Here we provide source code for a clustering and visualization method for single-cell RNA-seq data sets, that exploits path metrics. Using this method, distances between cells are measured in a data-driven way which is both density sensitive (decreasing distances across high density regions) and respects the underlying data geometry. By combining path metrics with multidimensional scaling, a low dimensional embedding of the data is obtained which respects both the global geometry of the data and preserves cluster structure.
- Adjusted Rand index Matlab function version 1.0.0.0
- Munkres Assignment Algorithm Matlab function
- Uniform Manifold Approximation and Projection (UMAP) Matlab function >= version 1.5.2
- Matlab version 2021a
-
To reproduce results of processed data sets:
- Use the link in Processed data sets folder to access download data sets.
- Run RunPathMetrics.m using Matlab version 2021a.
-
To produce the simulated beta cells data set:
- Download "GSM2230757_human1_umifm_counts.csv.gz" from here
- Run Simulationscript.R
-
To process the data sets used in results:
- Download the real data sets using the links mentioned on “processing and imputation of data.R”
- Run processing and imputation of data.R
- Scale data
- For Basic scaling: input in Matlab the csv file of the data set of interest produced in step 2, along with the true labels file. Then run Code/ProcessData.m after uncommenting the name of the data set and the line “Normalization = 'Basic';”.

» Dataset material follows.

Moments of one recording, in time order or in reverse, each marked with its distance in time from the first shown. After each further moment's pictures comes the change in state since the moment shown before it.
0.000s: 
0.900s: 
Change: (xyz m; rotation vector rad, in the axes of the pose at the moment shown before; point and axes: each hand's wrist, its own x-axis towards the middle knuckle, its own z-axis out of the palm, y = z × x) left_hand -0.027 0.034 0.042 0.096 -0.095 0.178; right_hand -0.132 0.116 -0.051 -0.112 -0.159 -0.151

- For Linnorm scaling: run Linnorm transformation.R for the data set of interest produced in a. Then input in Matlab the output csv file along with the true labels file. Then run Code/ProcessData.m after uncommenting the name of the data set and the line “Normalization = 'Linnorm';”. Now you can use the output to run Code and data sets/Code_for_github/RunPathMetrics.m.
- For SCT scaling: run sctranform_for_PM_after_SAVER_imputation.R for the data set of interest produced in a. Then input in Matlab the output csv file along with the true labels file. Then run Code/ProcessData.m after uncommenting the name of the data set and the line “Normalization = 'SCT';”. Now you can use the output to run Code/RunPathMetrics.m.
-
Other files description:
- Seurat_clustering_analysis.R : Apply Seurat clustering on data set produced by processing and imputation of data.R
- Seurat_clustering_analysis_default_res: Apply Seurat clustering with resolution 0.8 on data set produced by processing and imputation of data.R
- RunSNNClustering.R: Apply SNN clustering on data sets after Basic or SCT scaling (created as described in 3b.)
- clustering_evaluation.R: Function that produces ARI, Entropy of cluster accuracy and Entropy of cluster Purity for a clustering.
- numerical_to_word_labels.xlsx: For interpretation purposed we provide the correspondence of numerical labels and descriptive labels for the data sets used for the results.